INSTRUCTIONS TO FOLLOW: Scan the records below and copy every line that contains the string "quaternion".

RECORDS PROVIDED:
Content starts

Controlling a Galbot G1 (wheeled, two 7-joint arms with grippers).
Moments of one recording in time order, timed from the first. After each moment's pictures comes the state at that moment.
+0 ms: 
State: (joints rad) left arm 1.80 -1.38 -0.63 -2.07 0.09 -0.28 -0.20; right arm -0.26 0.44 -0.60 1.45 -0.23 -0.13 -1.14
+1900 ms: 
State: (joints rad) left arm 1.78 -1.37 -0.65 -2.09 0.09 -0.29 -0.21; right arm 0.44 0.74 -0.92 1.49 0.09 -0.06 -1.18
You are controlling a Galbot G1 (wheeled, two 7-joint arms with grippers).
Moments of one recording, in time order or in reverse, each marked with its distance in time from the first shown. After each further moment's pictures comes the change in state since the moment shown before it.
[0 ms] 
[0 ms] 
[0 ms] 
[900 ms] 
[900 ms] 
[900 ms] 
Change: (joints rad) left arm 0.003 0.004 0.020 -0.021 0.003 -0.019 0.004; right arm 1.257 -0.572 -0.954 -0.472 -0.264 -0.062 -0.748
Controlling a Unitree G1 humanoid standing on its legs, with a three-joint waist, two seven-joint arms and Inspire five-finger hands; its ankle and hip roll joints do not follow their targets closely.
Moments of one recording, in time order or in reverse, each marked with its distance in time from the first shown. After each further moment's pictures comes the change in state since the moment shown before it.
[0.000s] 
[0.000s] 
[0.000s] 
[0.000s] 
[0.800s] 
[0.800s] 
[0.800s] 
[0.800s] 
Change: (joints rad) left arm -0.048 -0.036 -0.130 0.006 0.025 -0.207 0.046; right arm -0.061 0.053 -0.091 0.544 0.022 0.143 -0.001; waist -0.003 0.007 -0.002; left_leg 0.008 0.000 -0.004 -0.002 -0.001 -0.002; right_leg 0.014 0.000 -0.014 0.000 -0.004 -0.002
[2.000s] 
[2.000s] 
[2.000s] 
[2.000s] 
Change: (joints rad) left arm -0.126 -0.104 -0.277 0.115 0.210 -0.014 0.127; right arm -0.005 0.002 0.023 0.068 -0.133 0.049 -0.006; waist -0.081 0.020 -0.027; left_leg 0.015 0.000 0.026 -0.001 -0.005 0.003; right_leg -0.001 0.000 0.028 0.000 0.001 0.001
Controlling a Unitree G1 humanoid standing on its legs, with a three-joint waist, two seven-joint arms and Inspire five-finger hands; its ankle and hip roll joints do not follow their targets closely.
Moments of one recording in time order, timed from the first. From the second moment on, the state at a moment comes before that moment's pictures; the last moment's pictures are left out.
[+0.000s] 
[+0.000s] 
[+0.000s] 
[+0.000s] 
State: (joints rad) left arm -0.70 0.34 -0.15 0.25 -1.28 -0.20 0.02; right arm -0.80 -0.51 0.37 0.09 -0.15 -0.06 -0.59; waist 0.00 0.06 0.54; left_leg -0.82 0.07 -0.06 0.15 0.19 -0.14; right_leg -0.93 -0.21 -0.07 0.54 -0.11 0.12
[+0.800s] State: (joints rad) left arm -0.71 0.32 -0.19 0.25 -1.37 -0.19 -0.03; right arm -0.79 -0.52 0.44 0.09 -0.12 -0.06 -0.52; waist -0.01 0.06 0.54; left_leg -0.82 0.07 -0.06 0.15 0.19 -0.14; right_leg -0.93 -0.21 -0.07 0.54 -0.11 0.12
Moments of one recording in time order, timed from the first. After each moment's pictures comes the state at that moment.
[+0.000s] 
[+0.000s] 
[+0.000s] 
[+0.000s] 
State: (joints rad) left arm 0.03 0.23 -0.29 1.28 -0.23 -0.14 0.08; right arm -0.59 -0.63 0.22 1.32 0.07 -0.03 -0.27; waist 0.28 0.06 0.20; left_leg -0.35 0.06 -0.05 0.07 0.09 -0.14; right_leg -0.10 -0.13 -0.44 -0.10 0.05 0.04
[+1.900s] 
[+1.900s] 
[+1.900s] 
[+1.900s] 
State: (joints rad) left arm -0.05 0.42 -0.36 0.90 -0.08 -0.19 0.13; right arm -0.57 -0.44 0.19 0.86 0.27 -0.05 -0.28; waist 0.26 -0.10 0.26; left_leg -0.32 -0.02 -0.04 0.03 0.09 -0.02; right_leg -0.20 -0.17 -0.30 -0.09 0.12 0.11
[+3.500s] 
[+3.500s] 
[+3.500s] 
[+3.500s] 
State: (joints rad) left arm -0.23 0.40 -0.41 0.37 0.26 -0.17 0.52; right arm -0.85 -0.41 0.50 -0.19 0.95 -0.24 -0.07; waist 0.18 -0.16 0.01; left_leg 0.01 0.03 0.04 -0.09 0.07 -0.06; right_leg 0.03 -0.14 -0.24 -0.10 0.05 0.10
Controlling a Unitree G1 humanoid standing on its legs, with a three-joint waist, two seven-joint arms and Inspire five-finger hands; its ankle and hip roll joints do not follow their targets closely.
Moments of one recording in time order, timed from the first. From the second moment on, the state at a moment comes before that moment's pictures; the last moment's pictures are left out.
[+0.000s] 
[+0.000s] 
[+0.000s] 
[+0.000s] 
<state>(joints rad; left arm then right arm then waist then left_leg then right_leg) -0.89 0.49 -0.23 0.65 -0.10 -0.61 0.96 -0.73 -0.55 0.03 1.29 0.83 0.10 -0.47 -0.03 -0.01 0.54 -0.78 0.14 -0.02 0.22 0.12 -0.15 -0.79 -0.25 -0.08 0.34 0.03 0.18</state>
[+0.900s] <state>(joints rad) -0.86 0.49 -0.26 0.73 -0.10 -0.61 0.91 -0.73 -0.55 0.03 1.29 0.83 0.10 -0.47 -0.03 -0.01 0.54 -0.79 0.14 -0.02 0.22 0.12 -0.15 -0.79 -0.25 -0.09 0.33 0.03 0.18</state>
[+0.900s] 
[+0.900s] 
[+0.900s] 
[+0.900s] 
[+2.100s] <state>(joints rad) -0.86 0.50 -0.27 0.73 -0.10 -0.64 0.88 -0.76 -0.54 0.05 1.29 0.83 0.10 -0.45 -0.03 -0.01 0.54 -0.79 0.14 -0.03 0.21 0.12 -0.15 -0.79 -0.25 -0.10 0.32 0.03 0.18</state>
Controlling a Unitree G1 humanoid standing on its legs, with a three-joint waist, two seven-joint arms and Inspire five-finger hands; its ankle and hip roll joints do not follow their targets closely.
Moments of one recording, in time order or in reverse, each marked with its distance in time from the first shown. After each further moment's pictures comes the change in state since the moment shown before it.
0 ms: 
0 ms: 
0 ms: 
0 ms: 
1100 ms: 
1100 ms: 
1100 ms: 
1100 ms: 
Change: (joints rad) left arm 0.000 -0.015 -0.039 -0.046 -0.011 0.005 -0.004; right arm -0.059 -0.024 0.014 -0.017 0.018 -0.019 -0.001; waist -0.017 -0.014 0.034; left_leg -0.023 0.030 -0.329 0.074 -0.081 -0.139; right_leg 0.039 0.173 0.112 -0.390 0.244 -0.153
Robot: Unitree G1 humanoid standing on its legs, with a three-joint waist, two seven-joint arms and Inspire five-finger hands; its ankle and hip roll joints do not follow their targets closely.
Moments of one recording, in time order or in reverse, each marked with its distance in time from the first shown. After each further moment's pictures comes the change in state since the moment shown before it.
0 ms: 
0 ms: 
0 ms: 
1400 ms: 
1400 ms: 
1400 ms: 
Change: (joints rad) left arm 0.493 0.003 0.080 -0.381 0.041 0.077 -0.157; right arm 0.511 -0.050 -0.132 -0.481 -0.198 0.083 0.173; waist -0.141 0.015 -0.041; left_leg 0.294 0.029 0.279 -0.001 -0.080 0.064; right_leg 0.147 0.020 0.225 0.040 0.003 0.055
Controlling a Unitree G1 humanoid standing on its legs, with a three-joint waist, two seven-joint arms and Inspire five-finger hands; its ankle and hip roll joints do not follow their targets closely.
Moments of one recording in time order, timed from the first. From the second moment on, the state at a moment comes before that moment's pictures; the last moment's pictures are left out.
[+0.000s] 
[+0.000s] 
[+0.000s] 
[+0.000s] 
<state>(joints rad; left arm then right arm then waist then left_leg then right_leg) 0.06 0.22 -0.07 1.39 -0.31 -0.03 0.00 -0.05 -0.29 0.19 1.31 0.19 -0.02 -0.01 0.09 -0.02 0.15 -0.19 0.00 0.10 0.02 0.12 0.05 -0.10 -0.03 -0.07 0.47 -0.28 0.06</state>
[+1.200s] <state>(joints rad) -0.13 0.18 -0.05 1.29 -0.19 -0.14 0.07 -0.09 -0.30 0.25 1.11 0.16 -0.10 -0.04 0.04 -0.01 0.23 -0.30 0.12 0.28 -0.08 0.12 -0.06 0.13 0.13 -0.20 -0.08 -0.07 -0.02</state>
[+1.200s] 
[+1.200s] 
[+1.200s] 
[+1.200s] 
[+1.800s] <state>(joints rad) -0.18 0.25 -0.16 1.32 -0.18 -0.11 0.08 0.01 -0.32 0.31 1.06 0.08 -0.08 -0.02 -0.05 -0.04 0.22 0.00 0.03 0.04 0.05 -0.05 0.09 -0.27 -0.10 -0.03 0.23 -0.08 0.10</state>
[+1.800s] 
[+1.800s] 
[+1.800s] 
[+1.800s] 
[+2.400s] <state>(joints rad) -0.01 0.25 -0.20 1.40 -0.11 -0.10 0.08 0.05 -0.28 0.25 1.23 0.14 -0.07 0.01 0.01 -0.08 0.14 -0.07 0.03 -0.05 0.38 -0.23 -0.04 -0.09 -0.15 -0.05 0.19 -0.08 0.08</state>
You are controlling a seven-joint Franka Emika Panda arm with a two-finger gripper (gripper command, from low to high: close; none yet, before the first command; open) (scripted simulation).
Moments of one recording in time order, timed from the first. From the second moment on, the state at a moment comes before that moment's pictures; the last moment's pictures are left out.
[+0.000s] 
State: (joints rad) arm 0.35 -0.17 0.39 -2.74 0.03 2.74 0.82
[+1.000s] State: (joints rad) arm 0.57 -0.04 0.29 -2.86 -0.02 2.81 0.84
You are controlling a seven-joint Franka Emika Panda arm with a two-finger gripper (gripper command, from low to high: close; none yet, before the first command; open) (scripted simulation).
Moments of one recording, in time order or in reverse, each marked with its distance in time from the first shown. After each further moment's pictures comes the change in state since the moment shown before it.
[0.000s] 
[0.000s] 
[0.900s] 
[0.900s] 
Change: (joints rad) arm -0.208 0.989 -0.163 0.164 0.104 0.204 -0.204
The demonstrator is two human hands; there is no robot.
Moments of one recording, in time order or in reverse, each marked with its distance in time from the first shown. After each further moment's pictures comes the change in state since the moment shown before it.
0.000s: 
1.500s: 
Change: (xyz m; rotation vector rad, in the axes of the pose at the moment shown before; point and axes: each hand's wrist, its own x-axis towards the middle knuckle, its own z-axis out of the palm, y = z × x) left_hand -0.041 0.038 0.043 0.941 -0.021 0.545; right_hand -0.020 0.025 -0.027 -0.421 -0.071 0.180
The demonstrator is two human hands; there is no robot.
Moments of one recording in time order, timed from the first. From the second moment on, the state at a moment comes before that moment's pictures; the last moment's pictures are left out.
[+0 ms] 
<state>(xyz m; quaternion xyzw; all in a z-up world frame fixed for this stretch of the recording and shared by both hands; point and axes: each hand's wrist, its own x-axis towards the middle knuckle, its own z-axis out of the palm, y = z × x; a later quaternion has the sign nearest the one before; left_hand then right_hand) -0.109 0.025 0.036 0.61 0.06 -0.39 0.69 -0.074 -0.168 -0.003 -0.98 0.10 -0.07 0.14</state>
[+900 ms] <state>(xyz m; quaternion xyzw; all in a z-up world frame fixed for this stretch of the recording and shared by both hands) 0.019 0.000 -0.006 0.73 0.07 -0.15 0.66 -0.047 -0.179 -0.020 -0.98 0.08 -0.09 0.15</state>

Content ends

SOLUTION TO THIS TASK:
<state>(xyz m; quaternion xyzw; all in a z-up world frame fixed for this stretch of the recording and shared by both hands; point and axes: each hand's wrist, its own x-axis towards the middle knuckle, its own z-axis out of the palm, y = z × x; a later quaternion has the sign nearest the one before; left_hand then right_hand) -0.109 0.025 0.036 0.61 0.06 -0.39 0.69 -0.074 -0.168 -0.003 -0.98 0.10 -0.07 0.14</state>
[+900 ms] <state>(xyz m; quaternion xyzw; all in a z-up world frame fixed for this stretch of the recording and shared by both hands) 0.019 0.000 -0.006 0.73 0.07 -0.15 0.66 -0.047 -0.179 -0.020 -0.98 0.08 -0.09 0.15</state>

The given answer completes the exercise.